Two hosts are considered equivalent if both host names can be resolved into the same IP addresses; (emphasis mine) else if either host name can’t be resolved, the host names must be equal without regard to case; or both host names equal to null.
Since hosts comparison requires name resolution (emphasis mine), this operation is a blocking operation.
Note: The defined behavior for equals is known to be inconsistent with virtual hosting in HTTP. (emphasis mine)

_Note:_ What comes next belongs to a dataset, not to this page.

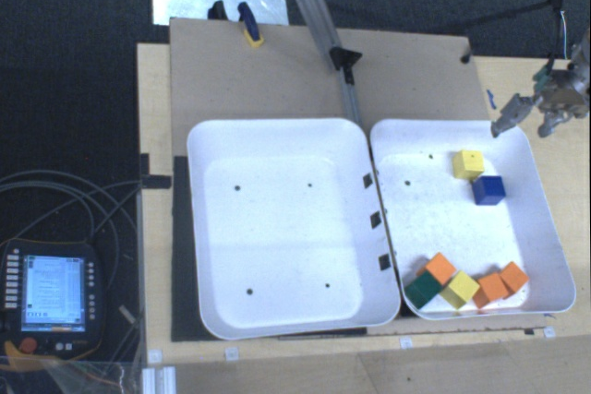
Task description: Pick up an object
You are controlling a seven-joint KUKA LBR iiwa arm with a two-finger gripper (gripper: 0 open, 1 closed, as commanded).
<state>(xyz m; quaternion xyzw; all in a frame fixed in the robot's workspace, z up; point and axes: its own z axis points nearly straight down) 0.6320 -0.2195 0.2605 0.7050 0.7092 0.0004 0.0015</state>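
I see the gripper [524, 121] spread open and empty at the right bin's [545, 198] upper rim. Nearest targets, yellow block [468, 164] and blue block [488, 189], sit just below-left, clear for approach.

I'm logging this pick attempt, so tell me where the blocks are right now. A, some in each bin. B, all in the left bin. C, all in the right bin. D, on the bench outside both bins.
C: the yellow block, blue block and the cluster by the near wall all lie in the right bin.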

Translation: We are going to screw you and you will enjoy it.
The Scream
How does this screw you?
- Two fundamental operations equals()/hashCode() are now ridiculously expensive since they involve a DNS lookup to see if they resolve to the same ip address. So now an operation that is optimize in other classes is outrageously expensive (milliseconds long) for a very fundamental internet class.
- URL looks to be an immutable. Immutable objects should mean that the identity: x.equals(x) is true. But this isn’t the case for URL. If you serialize a URL, the resolved hostaddress (it’s transient) is lost. So serialize/deserialize a URL. Wait a little bit. Add a little bit of the Dynamic DNS magic. Presto “http://google.com” will not equal the deserialized version of itself
- It is simple wrong. Take the case of a hosting service that hosts two different sites on the same server. The DNS lookup resolves the 2 domains to the same physical ip address. URL (with an “assist” from URLStreamHandler, InetAddress, and our very expensive DNS lookup) compares URLs based on the ip address not the entered hostname. As a result,
http://my-porn-site.com
could ‘equal’http://jesus-has-saved-my-soul.org
. I think someone might disagree with this assessment, don’t you?
The Takeaway
So after these very expensive operations URL.equals()/hashCode()
is broken. The implementers of URL clearly decided that they were going to be ‘clever’ and for all their ‘cleverness’ the only thing they managed to do is screw users of this class. Sun should just admit the error of its ways and just reimplement URL.equals()
(with hashCode()
being the equivalent).
public boolean equals(Object o) { if( !(o instanceof URL)) { return false; } else if ( o == this ) { return true; } else { return ((URL)o).toString().equalsIgnoreCase(this.toString()); } }
The old functionality should be quietly pushed to a uselessEquals()
method some place.
The Net
Performance problems and bugs can be introduced from the wildest and least expected locations. Always recheck your assumptions.
“When you have eliminated all which is impossible, then whatever remains, however improbable, must be the truth.”
–Sherlock Holmes.
hehe … i remember a year’s old comments of yours about url’s implementation of equals – did you forget?
Anyway,i had recently seen http://video.google.com/videoplay?docid=9214177555401838409 – take the time to look at their first (i think) puzzle which deals exactly with that… and btw, they propose using the URI class.
That’s really interesting.. and discouraging.
Andy — I don’t remember ever noticing that URL.equals() was so badly broken. But I guarantee now I do!
Andy — well it turned out to be the second item in.
I am going to watch the rest of that video. From what I saw – it shouldn’t be “Java Puzzlers” it should be “Broken Java”. Some of the things mentioned.. they should just fix and stop worrying about supporting broken APIs.